Please return every record exactly as written, leaving out the pictures.

INPUT FOR THIS TASK below:

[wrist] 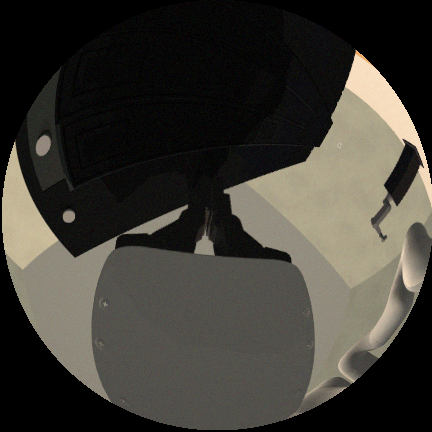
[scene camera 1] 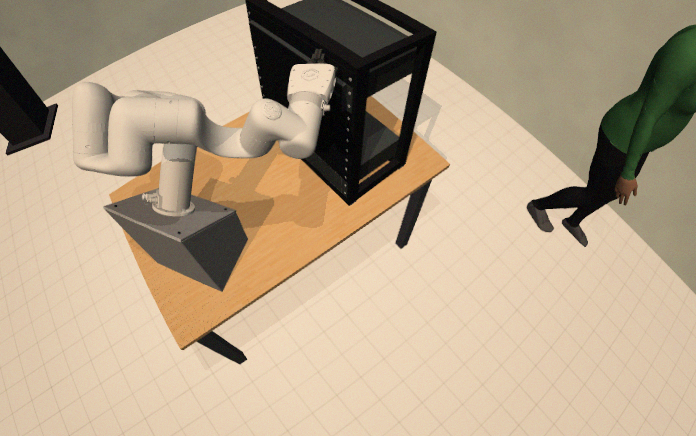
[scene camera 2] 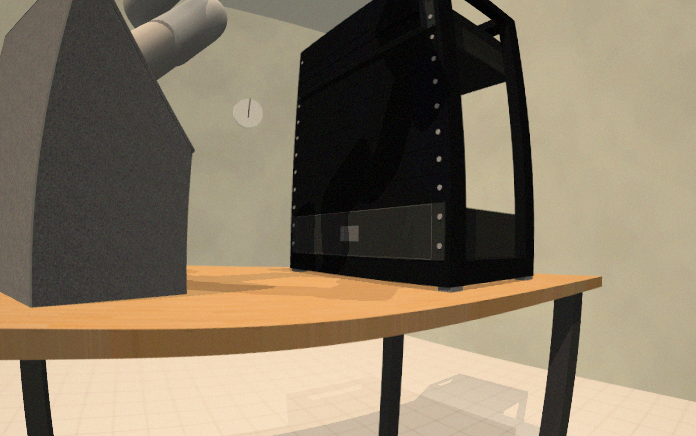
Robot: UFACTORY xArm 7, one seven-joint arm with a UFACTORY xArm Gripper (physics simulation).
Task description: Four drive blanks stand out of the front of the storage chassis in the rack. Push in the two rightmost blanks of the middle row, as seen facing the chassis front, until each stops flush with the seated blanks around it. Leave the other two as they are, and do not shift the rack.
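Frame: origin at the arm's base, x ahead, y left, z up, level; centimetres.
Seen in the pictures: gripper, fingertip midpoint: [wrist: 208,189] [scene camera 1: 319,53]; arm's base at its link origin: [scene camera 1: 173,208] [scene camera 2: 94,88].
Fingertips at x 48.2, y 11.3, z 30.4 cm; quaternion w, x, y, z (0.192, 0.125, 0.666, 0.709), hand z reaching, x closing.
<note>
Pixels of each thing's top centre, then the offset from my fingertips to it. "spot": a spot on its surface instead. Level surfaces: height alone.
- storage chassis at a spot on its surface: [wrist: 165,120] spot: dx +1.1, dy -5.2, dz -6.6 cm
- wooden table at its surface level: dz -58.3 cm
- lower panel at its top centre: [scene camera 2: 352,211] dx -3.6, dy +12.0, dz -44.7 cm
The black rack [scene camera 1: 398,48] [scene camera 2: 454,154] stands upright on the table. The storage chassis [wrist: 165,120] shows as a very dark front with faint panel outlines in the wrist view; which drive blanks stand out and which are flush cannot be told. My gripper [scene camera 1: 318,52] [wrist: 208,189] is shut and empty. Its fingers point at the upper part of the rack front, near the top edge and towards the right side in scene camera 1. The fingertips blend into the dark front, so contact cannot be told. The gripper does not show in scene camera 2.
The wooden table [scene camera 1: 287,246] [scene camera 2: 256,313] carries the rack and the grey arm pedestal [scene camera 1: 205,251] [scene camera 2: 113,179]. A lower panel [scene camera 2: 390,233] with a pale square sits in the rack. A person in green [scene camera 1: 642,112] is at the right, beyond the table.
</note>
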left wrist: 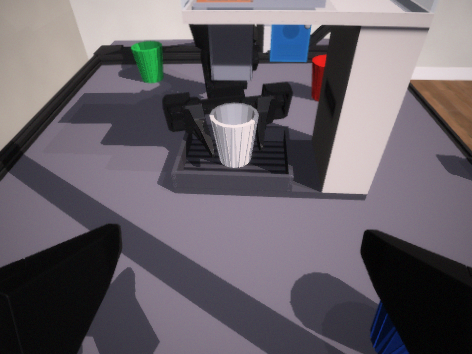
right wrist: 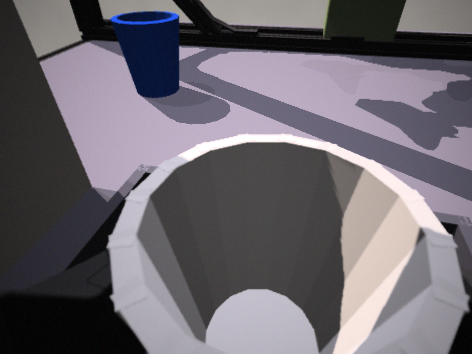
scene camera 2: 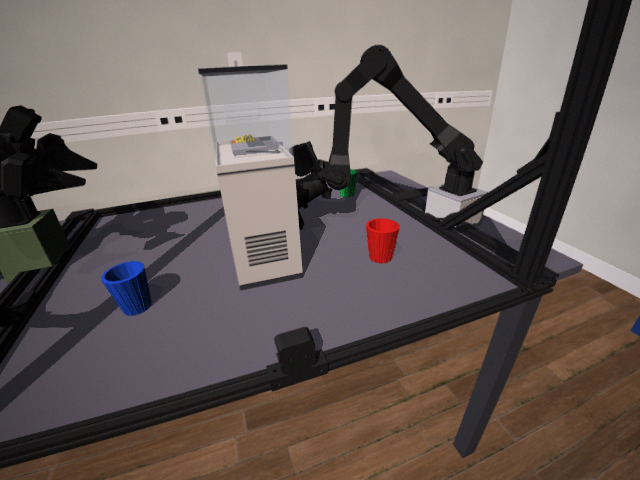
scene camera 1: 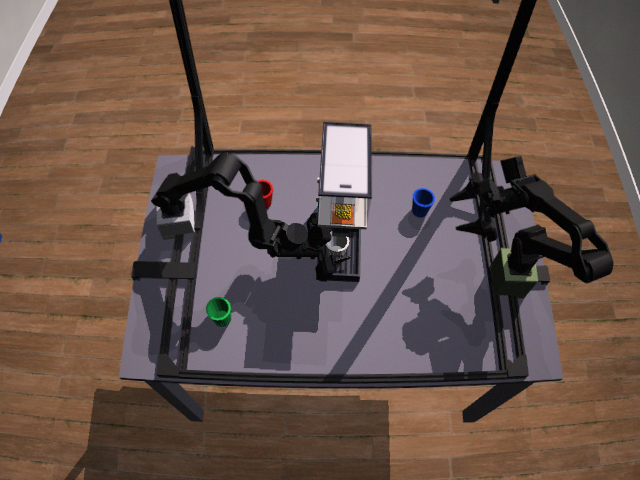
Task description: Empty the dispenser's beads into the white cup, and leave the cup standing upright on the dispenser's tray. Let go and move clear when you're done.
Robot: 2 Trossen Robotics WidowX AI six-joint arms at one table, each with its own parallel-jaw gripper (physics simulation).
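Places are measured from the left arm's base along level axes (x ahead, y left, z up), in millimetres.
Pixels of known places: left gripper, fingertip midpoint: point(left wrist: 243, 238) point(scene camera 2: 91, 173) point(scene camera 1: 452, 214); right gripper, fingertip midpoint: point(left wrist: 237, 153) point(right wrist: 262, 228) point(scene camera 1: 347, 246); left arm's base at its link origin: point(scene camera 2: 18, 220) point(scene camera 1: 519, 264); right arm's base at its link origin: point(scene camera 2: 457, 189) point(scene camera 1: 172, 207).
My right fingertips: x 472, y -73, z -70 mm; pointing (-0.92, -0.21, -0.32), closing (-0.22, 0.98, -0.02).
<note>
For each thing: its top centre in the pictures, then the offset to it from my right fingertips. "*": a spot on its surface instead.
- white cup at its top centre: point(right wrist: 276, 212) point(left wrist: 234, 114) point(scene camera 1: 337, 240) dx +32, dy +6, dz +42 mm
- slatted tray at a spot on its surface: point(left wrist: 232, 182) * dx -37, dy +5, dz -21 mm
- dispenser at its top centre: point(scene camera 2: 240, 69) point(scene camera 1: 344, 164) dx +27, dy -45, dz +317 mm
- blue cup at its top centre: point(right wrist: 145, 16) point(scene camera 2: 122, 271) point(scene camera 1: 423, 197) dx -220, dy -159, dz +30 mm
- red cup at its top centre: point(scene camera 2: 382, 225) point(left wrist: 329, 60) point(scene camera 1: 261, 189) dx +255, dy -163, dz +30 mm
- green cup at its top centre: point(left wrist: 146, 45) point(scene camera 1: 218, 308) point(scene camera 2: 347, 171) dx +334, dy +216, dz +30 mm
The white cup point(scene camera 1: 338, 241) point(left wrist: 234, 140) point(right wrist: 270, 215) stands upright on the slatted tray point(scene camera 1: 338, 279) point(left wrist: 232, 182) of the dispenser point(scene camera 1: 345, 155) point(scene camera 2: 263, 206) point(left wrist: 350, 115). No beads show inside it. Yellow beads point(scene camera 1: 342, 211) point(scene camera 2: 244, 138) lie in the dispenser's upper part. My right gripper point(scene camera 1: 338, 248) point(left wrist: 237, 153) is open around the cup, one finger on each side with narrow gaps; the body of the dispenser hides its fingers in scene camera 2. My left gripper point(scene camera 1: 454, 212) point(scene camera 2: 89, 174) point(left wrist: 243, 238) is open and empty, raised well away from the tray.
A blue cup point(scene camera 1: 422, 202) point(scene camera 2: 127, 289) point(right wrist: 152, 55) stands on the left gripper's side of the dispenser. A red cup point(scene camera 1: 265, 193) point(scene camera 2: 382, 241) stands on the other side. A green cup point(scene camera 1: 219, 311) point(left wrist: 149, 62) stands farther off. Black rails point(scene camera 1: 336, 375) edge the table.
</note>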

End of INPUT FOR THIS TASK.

■ **ANSWER BELOW**:
[wrist] 
[scene camera 1] 
[scene camera 2] 
Robot: UFACTORY xArm 7, one seven-joint arm with a UFACTORY xArm Gripper (physics simulation).
Task description: Four drive blanks stand out of the front of the storage chassis in the rack. Push in the two rightmost blanks of the middle row, as seen facing the chassis front, until each stops flush with the seated blanks around it. Leave the other two as they are, and do not shift the rack.
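Frame: origin at the arm's base, x ahead, y left, z up, level; centimetres.
Seen in the pictures: gripper, fingertip midpoint: [wrist: 208,189] [scene camera 1: 319,53]; arm's base at its link origin: [scene camera 1: 173,208] [scene camera 2: 94,88].
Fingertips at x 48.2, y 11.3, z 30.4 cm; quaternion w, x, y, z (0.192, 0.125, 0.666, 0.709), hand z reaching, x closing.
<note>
Pixels of each thing's top centre, then the offset from my fingertips to it. "spot": a spot on its surface instead. Level surfaces: height alone.
- storage chassis at a spot on its surface: [wrist: 165,120] spot: dx +1.1, dy -5.2, dz -6.6 cm
- wooden table at its surface level: dz -58.3 cm
- lower panel at its top centre: [scene camera 2: 352,211] dx -3.6, dy +12.0, dz -44.7 cm
The black rack [scene camera 1: 398,48] [scene camera 2: 454,154] stands upright on the table. The storage chassis [wrist: 165,120] shows as a very dark front with faint panel outlines in the wrist view; which drive blanks stand out and which are flush cannot be told. My gripper [scene camera 1: 318,52] [wrist: 208,189] is shut and empty. Its fingers point at the upper part of the rack front, near the top edge and towards the right side in scene camera 1. The fingertips blend into the dark front, so contact cannot be told. The gripper does not show in scene camera 2.
The wooden table [scene camera 1: 287,246] [scene camera 2: 256,313] carries the rack and the grey arm pedestal [scene camera 1: 205,251] [scene camera 2: 113,179]. A lower panel [scene camera 2: 390,233] with a pale square sits in the rack. A person in green [scene camera 1: 642,112] is at the right, beyond the table.
</note>
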left wrist: 
right wrist: 
scene camera 2: 
scene camera 1: 
Task description: Empty the dispenser's beads into the white cup, and leave the cup standing upright on the dispenser's tray. Let go and move clear when you're done.
Robot: 2 Trossen Robotics WidowX AI six-joint arms at one table, each with its own parallel-jaw gripper (physics simulation).
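Places are measured from the left arm's base along level axes (x ahead, y left, z up), in millimetres.
Pixels of known places: left gripper, fingertip midpoint: point(left wrist: 243, 238) point(scene camera 2: 91, 173) point(scene camera 1: 452, 214); right gripper, fingertip midpoint: point(left wrist: 237, 153) point(right wrist: 262, 228) point(scene camera 1: 347, 246); left arm's base at its link origin: point(scene camera 2: 18, 220) point(scene camera 1: 519, 264); right arm's base at its link origin: point(scene camera 2: 457, 189) point(scene camera 1: 172, 207).
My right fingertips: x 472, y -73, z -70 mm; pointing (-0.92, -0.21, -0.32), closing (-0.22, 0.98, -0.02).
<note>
For each thing: its top centre in the pictures, then the offset to it from my right fingertips. "*": a spot on its surface instead.
- white cup at its top centre: point(right wrist: 276, 212) point(left wrist: 234, 114) point(scene camera 1: 337, 240) dx +32, dy +6, dz +42 mm
- slatted tray at a spot on its surface: point(left wrist: 232, 182) * dx -37, dy +5, dz -21 mm
- dispenser at its top centre: point(scene camera 2: 240, 69) point(scene camera 1: 344, 164) dx +27, dy -45, dz +317 mm
- blue cup at its top centre: point(right wrist: 145, 16) point(scene camera 2: 122, 271) point(scene camera 1: 423, 197) dx -220, dy -159, dz +30 mm
- red cup at its top centre: point(scene camera 2: 382, 225) point(left wrist: 329, 60) point(scene camera 1: 261, 189) dx +255, dy -163, dz +30 mm
- green cup at its top centre: point(left wrist: 146, 45) point(scene camera 1: 218, 308) point(scene camera 2: 347, 171) dx +334, dy +216, dz +30 mm
The white cup point(scene camera 1: 338, 241) point(left wrist: 234, 140) point(right wrist: 270, 215) stands upright on the slatted tray point(scene camera 1: 338, 279) point(left wrist: 232, 182) of the dispenser point(scene camera 1: 345, 155) point(scene camera 2: 263, 206) point(left wrist: 350, 115). No beads show inside it. Yellow beads point(scene camera 1: 342, 211) point(scene camera 2: 244, 138) lie in the dispenser's upper part. My right gripper point(scene camera 1: 338, 248) point(left wrist: 237, 153) is open around the cup, one finger on each side with narrow gaps; the body of the dispenser hides its fingers in scene camera 2. My left gripper point(scene camera 1: 454, 212) point(scene camera 2: 89, 174) point(left wrist: 243, 238) is open and empty, raised well away from the tray.
A blue cup point(scene camera 1: 422, 202) point(scene camera 2: 127, 289) point(right wrist: 152, 55) stands on the left gripper's side of the dispenser. A red cup point(scene camera 1: 265, 193) point(scene camera 2: 382, 241) stands on the other side. A green cup point(scene camera 1: 219, 311) point(left wrist: 149, 62) stands farther off. Black rails point(scene camera 1: 336, 375) edge the table.
</note>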

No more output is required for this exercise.